## Your assignment
Wherever the word "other" appears in a line of the records, copy that line.

## Entries provided

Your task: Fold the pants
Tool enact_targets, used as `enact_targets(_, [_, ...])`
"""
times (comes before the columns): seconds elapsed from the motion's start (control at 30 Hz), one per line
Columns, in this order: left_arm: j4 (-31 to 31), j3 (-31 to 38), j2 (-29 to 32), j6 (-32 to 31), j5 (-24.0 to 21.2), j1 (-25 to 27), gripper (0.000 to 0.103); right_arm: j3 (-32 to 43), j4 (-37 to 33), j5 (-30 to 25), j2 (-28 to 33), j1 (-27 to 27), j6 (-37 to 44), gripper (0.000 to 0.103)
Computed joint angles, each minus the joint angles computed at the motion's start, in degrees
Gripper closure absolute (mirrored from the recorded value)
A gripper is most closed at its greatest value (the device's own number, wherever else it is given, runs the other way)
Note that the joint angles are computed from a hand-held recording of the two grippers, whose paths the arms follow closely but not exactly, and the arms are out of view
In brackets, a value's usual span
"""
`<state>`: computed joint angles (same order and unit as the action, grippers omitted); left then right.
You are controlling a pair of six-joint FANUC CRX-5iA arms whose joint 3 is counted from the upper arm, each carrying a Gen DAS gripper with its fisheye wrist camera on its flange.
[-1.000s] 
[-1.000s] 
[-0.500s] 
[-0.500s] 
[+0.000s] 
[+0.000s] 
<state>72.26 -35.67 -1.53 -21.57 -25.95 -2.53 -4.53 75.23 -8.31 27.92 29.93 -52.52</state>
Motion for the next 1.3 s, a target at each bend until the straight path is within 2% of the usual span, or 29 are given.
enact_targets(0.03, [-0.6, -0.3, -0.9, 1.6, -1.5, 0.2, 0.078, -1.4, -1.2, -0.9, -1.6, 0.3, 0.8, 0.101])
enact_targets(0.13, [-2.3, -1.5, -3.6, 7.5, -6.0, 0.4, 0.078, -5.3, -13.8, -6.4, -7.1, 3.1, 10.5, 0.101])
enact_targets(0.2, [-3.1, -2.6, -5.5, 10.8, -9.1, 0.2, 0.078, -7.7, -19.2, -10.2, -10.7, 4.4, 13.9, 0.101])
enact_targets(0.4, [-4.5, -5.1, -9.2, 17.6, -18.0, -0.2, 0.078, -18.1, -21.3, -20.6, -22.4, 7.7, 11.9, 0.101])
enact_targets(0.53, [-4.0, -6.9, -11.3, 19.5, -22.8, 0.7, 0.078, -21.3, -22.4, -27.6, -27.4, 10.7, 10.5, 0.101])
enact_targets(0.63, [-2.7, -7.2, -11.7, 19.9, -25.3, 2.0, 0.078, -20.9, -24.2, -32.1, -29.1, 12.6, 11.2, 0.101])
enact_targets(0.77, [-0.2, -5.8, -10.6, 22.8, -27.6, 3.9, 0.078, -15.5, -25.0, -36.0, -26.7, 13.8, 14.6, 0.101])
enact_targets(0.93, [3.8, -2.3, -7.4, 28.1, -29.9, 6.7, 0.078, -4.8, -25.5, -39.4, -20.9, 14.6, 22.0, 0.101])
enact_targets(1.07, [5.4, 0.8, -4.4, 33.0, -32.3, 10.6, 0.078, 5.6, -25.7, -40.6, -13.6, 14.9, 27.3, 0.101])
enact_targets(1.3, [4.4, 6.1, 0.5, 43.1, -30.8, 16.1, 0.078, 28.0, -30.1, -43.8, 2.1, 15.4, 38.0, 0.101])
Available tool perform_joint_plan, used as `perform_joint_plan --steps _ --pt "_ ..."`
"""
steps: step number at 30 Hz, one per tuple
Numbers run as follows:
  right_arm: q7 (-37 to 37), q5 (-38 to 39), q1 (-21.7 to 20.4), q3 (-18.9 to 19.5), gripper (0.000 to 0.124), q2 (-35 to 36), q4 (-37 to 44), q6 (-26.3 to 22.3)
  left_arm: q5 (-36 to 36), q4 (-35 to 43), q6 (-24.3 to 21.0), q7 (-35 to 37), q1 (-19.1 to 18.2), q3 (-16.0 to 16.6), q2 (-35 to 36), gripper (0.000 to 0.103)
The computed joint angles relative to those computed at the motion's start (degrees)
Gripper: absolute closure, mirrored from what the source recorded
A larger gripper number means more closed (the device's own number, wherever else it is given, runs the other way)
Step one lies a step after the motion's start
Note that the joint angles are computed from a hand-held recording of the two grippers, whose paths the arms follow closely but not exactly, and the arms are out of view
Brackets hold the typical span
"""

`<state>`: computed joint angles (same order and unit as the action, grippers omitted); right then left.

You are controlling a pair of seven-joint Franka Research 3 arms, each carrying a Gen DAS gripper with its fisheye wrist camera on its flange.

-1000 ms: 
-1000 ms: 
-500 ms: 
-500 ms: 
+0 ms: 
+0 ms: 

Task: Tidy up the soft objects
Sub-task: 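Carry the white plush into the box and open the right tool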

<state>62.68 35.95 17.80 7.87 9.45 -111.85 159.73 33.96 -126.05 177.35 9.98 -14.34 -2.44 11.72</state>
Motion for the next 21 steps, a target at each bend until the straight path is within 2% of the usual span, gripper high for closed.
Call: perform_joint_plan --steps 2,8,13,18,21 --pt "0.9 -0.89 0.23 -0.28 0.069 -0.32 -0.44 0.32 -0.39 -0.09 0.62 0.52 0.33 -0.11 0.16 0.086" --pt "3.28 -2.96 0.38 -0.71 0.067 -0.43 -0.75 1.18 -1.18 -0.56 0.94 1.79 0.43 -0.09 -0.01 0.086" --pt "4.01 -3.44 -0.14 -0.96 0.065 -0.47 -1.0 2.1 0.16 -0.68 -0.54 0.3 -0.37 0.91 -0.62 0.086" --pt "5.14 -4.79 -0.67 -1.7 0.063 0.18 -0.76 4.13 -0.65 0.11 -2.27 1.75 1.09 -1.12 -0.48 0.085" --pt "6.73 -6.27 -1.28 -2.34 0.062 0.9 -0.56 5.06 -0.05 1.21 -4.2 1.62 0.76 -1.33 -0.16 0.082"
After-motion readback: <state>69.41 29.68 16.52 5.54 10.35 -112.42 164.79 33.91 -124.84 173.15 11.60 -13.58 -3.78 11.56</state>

## Answer for this exercise
A gripper is most closed at its greatest value (the device's own number, wherever else it is given, runs the other way)
A larger gripper number means more closed (the device's own number, wherever else it is given, runs the other way)

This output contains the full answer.